### Requirement
Give the data again exactly, stopping after the "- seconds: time" line.

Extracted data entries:

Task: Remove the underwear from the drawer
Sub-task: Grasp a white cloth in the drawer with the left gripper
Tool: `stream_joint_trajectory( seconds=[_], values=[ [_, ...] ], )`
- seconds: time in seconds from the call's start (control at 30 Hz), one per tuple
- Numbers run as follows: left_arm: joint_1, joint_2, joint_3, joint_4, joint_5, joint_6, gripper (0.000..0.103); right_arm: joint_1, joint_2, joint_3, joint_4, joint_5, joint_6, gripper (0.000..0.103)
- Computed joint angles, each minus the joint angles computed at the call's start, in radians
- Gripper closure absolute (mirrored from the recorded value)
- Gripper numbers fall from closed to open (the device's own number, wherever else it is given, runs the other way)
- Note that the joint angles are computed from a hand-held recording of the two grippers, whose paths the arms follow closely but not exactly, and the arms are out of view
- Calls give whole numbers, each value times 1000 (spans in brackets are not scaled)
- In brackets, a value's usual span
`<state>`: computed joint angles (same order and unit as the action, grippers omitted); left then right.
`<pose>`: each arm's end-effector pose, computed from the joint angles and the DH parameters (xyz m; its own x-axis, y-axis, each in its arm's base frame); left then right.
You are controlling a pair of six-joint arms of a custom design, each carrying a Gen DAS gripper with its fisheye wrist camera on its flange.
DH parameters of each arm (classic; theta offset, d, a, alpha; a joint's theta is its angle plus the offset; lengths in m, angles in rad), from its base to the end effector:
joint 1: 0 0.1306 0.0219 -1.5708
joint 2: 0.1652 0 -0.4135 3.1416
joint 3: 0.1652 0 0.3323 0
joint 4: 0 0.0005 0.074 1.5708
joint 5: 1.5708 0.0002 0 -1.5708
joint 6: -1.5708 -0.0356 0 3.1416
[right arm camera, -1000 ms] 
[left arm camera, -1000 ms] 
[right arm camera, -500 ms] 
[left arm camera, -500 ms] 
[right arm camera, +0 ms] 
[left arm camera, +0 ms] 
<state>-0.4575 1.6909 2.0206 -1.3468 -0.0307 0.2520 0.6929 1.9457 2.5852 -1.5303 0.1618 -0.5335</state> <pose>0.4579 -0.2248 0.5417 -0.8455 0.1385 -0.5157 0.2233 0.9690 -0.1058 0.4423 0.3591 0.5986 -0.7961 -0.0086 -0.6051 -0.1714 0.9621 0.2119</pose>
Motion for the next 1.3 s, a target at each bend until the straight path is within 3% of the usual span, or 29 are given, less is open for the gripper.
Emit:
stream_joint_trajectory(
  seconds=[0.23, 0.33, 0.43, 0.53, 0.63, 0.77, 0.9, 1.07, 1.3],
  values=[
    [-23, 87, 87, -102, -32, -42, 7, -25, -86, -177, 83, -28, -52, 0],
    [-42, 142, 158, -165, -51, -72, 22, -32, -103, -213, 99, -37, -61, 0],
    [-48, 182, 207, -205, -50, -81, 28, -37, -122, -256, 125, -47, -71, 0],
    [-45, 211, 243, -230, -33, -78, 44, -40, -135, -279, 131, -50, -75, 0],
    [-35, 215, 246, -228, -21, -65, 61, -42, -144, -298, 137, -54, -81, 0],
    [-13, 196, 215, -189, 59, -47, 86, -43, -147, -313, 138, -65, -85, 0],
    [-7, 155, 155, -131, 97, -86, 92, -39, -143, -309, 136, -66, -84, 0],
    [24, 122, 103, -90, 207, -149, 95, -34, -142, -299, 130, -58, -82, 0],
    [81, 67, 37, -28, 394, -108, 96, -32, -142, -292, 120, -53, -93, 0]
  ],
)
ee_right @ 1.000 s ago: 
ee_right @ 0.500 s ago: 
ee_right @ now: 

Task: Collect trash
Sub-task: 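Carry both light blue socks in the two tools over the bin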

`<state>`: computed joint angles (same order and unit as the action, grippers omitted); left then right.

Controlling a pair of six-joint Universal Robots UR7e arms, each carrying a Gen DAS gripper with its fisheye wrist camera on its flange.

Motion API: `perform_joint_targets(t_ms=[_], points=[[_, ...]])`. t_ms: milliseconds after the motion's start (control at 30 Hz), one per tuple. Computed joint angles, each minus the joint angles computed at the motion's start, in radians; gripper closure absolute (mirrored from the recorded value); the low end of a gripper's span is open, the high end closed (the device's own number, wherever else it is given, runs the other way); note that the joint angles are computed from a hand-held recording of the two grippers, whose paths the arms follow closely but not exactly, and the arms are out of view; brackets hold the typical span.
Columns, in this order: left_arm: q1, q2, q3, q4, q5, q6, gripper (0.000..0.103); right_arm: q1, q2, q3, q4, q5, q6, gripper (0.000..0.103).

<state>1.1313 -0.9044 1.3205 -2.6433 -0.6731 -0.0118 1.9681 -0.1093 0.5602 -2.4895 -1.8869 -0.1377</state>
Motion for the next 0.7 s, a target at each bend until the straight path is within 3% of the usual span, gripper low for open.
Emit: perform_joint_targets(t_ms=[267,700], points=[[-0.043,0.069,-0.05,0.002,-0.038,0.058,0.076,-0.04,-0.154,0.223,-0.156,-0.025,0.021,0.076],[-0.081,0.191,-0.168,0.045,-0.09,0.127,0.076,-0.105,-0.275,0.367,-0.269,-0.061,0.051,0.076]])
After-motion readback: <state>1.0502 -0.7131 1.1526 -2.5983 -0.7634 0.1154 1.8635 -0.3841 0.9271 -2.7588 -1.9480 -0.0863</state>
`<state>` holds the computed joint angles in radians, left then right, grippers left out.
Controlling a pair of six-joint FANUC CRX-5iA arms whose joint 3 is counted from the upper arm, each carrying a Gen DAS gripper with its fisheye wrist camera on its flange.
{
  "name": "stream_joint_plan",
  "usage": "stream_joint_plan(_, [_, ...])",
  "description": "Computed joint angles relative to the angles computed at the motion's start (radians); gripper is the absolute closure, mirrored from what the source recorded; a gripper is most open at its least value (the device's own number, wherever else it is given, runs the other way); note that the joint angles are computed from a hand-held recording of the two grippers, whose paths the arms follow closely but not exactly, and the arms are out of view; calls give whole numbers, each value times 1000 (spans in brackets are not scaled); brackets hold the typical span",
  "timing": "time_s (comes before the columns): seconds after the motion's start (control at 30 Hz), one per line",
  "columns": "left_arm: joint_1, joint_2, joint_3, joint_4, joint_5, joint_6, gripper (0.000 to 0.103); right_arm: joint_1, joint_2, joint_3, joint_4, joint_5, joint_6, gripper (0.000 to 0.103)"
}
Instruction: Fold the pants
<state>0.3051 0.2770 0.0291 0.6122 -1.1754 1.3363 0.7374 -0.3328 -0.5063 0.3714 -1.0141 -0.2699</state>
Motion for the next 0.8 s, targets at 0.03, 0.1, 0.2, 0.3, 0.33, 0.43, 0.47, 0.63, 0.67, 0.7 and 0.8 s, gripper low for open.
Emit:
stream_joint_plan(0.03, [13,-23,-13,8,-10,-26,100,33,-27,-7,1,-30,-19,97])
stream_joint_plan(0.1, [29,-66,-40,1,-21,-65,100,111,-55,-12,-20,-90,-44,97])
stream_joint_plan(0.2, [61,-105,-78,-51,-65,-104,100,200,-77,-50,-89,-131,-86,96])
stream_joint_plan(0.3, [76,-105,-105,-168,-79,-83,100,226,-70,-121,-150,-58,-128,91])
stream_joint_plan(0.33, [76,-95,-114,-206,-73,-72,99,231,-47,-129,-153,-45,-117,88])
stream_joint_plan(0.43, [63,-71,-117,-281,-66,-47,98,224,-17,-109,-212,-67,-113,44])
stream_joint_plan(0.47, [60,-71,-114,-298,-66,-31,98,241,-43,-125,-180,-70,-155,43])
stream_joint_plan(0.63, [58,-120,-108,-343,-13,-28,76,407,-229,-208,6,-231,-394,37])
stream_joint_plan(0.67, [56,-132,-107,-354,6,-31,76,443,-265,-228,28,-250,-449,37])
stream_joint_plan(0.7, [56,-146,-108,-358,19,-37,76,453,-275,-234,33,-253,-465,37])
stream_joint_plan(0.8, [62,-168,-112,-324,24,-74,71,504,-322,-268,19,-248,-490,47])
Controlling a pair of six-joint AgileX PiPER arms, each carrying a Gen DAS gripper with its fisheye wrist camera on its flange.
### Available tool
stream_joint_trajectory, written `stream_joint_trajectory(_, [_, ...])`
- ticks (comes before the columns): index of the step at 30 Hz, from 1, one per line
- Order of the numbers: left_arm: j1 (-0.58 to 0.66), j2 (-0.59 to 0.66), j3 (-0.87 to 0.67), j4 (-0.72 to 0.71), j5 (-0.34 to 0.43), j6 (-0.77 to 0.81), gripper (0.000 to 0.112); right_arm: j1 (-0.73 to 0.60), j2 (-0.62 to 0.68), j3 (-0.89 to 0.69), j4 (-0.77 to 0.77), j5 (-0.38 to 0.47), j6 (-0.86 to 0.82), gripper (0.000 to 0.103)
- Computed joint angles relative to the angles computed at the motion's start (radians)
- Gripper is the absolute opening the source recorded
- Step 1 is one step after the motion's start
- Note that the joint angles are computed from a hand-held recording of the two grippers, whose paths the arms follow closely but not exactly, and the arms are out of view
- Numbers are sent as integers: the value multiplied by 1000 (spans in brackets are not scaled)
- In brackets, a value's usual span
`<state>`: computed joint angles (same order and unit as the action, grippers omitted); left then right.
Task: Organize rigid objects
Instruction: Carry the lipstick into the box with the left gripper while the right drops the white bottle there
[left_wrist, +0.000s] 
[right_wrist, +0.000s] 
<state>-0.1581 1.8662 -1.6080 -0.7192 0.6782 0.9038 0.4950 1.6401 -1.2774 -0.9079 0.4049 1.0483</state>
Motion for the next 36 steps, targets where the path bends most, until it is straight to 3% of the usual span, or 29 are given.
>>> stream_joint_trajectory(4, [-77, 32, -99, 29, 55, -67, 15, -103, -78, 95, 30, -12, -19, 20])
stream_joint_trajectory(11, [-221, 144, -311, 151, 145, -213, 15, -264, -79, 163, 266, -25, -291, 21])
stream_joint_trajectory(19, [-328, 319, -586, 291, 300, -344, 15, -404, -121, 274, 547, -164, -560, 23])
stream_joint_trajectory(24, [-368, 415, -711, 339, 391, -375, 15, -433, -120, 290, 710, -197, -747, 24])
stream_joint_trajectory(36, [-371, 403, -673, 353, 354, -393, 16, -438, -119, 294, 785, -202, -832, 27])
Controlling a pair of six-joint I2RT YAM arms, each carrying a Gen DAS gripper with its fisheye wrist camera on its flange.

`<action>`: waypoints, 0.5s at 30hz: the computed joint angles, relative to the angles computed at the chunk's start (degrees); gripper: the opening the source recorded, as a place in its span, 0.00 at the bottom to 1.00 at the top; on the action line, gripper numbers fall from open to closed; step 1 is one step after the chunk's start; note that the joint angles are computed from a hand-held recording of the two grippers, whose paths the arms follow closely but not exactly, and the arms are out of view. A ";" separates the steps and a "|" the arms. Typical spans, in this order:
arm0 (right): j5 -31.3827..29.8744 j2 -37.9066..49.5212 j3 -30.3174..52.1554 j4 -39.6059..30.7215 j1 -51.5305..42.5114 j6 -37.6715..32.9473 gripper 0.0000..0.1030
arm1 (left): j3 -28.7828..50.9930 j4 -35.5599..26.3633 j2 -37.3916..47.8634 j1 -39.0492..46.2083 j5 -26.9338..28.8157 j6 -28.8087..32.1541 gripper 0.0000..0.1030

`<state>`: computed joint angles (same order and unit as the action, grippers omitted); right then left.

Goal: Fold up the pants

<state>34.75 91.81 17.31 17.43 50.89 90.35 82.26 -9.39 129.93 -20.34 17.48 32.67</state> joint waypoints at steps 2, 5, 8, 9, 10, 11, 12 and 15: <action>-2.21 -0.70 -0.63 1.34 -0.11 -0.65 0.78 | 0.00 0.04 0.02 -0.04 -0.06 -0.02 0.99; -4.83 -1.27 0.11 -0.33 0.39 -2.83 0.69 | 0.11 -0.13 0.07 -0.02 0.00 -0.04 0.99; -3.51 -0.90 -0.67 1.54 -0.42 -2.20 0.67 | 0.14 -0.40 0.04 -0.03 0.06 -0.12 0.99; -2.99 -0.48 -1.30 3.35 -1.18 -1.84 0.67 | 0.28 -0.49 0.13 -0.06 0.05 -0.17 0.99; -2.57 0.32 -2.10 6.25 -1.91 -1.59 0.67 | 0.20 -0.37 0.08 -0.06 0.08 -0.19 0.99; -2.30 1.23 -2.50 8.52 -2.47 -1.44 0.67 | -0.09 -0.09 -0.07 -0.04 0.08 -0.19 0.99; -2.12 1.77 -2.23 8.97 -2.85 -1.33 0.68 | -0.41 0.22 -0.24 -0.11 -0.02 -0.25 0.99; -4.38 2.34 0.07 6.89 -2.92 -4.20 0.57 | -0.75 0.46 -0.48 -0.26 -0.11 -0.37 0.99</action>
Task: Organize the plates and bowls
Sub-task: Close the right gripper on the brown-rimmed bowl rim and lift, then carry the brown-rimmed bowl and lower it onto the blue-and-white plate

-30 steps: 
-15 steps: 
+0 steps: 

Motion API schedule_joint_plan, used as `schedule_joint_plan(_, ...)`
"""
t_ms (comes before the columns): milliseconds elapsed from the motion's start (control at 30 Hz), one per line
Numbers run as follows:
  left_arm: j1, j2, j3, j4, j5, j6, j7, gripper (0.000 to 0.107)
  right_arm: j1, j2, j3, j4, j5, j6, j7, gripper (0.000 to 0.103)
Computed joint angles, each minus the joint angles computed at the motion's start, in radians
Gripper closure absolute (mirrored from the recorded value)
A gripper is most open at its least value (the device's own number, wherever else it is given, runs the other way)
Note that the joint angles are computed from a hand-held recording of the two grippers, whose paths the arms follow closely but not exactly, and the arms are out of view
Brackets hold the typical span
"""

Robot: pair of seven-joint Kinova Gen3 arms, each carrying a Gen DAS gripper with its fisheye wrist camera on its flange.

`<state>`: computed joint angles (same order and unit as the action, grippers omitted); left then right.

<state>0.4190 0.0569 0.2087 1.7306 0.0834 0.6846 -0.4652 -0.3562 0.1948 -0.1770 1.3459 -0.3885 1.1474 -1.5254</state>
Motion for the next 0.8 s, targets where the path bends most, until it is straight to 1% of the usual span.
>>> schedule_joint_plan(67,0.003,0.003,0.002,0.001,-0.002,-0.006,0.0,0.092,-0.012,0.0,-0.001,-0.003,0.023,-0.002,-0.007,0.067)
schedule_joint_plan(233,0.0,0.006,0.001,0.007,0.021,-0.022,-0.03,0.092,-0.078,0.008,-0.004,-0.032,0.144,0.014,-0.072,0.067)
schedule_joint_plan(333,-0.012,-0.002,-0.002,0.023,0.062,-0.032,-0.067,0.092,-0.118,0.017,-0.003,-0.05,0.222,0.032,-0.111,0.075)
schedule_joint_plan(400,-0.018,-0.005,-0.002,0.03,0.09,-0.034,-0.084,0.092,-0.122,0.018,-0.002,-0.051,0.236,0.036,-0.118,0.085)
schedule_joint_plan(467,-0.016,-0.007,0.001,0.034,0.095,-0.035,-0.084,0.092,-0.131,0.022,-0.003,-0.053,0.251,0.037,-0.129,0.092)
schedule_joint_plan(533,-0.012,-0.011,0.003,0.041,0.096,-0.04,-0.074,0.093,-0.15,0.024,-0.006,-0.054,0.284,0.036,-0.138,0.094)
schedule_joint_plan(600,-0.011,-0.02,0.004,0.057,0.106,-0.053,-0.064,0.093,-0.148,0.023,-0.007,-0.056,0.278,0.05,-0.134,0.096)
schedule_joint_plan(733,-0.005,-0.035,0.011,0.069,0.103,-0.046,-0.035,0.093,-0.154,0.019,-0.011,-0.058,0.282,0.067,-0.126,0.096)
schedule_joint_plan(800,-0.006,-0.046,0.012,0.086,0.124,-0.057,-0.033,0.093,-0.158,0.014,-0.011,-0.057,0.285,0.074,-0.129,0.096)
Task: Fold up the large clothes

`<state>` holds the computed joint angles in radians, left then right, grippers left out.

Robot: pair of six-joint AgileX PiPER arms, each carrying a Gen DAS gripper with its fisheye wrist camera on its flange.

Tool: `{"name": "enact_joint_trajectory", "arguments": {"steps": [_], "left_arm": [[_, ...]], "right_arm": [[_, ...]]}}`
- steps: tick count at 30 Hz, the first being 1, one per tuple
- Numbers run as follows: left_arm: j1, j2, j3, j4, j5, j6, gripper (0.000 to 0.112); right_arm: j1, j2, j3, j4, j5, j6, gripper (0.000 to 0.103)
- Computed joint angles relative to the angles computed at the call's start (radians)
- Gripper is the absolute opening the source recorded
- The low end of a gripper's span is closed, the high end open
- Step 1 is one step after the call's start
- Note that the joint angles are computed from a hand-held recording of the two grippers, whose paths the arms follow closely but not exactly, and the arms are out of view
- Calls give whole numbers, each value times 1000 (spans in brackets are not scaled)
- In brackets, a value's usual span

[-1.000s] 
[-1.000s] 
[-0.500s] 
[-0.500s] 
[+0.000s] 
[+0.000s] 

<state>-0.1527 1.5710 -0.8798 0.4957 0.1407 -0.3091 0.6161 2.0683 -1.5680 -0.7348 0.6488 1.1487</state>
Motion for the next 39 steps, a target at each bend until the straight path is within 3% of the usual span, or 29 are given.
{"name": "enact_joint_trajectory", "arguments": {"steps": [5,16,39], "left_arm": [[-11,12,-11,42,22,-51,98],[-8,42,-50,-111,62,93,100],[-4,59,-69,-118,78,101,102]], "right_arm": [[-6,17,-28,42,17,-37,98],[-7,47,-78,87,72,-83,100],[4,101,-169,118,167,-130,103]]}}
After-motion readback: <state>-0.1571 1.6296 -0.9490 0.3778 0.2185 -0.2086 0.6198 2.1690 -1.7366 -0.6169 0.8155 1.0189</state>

### Exercise answer
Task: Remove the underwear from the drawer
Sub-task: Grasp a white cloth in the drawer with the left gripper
Tool: `stream_joint_trajectory( seconds=[_], values=[ [_, ...] ], )`
- seconds: time in seconds from the call's start (control at 30 Hz), one per tuple

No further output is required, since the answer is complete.